Я развернулся и вошёл внутрь голема, ничего ему не ответив. Он не мог не понять, что именно за плоть я имел в виду. Многословно протестовать против моего решения демон начал уже мне в спину, что я совершенно корректно счёл за согласие.
Каким-то образом я понимал, что, заявляя, что он не позволит убивать свои тела столь безнаказанно и столько много раз подряд, что он собирается сопротивляться, что мы пожалеем об этом, демон в действительности отчаянно пытается пробудить во мне светлые эмоции.
Но их не было. У меня внутри продолжала звучать странная хорошая тишина.
Спустившись вниз, я вернулся к грузу, чтобы принять его на перчатку от Инвы.
Когда я вошёл, то опять застал коллегу за импровизацией: двое трупов находились отдельно от остального груза. Одно тело женское. Оно сидело на скамье для переодевания. Ноги болезненно сведены вместе. Спина выпрямлена. Ровное положение головы с плотно убранными волосами в пучок на затылке казалось замороженным во времени. Исходя из того, что стандартная причёска тела изменена, я сделал однозначный вывод о том, что Инва давно продумывала эту импровизацию и специально причесала для этого покойницу.
Рядом с женским телом стоял мужской труп. Высокий, красивый при жизни юноша. До пояса обнажён. Швы после секции резали мне глаз. Но я знал, что эта реакция – правильная, что она как нельзя лучше встраивается в задумку Инвы. Я понимал, что будет дальше. Я не чувствовал, но видел это в готовности тел: Инва изнутри сообщала мышцам ту самую скрытую инерцию. Именно он, этот неявленный диалог тела, во многом отличает живых от мёртвых. Наши слова и даже наши мысли – просто вершина айсберга, а самое главное – там, внутри, в невысказанном напряжении плоти.
Этого раньше в импровизациях Инвы я не видел. Она всегда была хороша, но именно как оператор, а сейчас стала чем-то большим. Получив моё знание, она стала художницей.
В холодном внимательном взгляде Инвы я чувствовал это невысказанное. Я не хотел чувствовать это.
Настойчивое внимательное отторжение поднималось во мне, словно океанские воды. Словно солёные тяжёлые воды великого океана, которого я никогда не видел. Океана, отравленного войной, о которой я ничего не знал. Я глядел в застывшее лицо темноволосой женщины. Замёрзшее смертью.
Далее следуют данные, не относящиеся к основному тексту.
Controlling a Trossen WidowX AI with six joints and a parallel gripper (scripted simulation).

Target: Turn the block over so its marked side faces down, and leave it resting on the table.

Какая ужасающая разница чувствовалась в манере оперирования, что Инва применяла сейчас, с той, что скользила в каждом мельчайшем движении рыжей женщины. Сколько здесь холода. Сколько внутренней, давящей из-под ледяного панциря мощи невыраженных сил.
Я не любил смотреть на швы от секции. Но мужское тело стояло передо мной, и я вынужденно признавал, что здесь и сейчас эти отвратительные, грубо зашитые по остывшим тканям стежки настоятельно бесконечно важны. Здесь важно всё: простая форма скамьи. Белый цвет пола. Угол комнаты, где сходились по прямой линии пол и две стены, словно оси графика. Положение каждого волоса, хранившее точную заботливость гребня, хранившее внимание Инвы. И недвижимость двух трупов. Движение распирало их изнутри. В них нарастало давление невысказанного.
Нет, я не хотел бы здесь оставаться, и в то же время я понимал, что пожелаю содействия с Инвой. Что здесь уже находятся двое, что всё уже решено, и всё выбрано – их двое, и нас двое тут, и всё уже сказано. Уже внутри. Уже будет.
Тихо здесь. Страшно. Женское тело сидело. Прямо глядело перед собой. Мужской труп стоял. Так, словно смотрел на женский. Инва заняла место в углу на корточках. Так, как любила делать во время импровизации. Я оставался в дверях: ни туда ни сюда. Застрял.
Я чувствовал себя так, как с Хозяином Луны, перед тем как тот предоставлял мне подать команду к чему-то, сказать одно-единственное слово: «вода», «верно», «смерть»… Я понимал, что первое моё движение, первое побуждение окажется истинным, верным. Иначе невозможно, потому что Инва стала по-другому читать своё и моё искусство. Я верил и не верил, что я часть странного танца Инвы.
Я посмотрел на рыжую женщину.
Недвижна.
Началось.
Неживые танцоры не трогались с места. Они не вставали, не кружились, не протягивали рук в пустоту, они не сливались в объятиях. В движениях суставов, в сокращении мышц, в искусственных реакциях зрачков на свет не было порыва.
Она просто потянулась к нему рукой. Он просто остановил эту руку в воздухе. Она не отстранилась, пальцы легли на мёртвую кожу, он потянулся, но коснуться холодного лица не посмел. Не посмел? Жизни в них нет.